**DATA SEGMENT:**
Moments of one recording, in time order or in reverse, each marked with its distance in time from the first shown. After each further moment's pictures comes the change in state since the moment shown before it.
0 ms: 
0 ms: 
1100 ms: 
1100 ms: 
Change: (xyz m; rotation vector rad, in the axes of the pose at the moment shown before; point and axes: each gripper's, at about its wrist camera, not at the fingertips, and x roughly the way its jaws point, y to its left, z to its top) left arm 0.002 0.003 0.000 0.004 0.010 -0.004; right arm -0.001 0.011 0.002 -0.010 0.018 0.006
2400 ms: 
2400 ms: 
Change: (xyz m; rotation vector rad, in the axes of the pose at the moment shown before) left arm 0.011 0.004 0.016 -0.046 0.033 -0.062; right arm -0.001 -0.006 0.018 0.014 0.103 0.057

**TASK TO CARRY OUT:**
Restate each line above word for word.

**OUTPUT OF THE TASK:**
Moments of one recording, in time order or in reverse, each marked with its distance in time from the first shown. After each further moment's pictures comes the change in state since the moment shown before it.
0 ms: 
0 ms: 
1100 ms: 
1100 ms: 
Change: (xyz m; rotation vector rad, in the axes of the pose at the moment shown before; point and axes: each gripper's, at about its wrist camera, not at the fingertips, and x roughly the way its jaws point, y to its left, z to its top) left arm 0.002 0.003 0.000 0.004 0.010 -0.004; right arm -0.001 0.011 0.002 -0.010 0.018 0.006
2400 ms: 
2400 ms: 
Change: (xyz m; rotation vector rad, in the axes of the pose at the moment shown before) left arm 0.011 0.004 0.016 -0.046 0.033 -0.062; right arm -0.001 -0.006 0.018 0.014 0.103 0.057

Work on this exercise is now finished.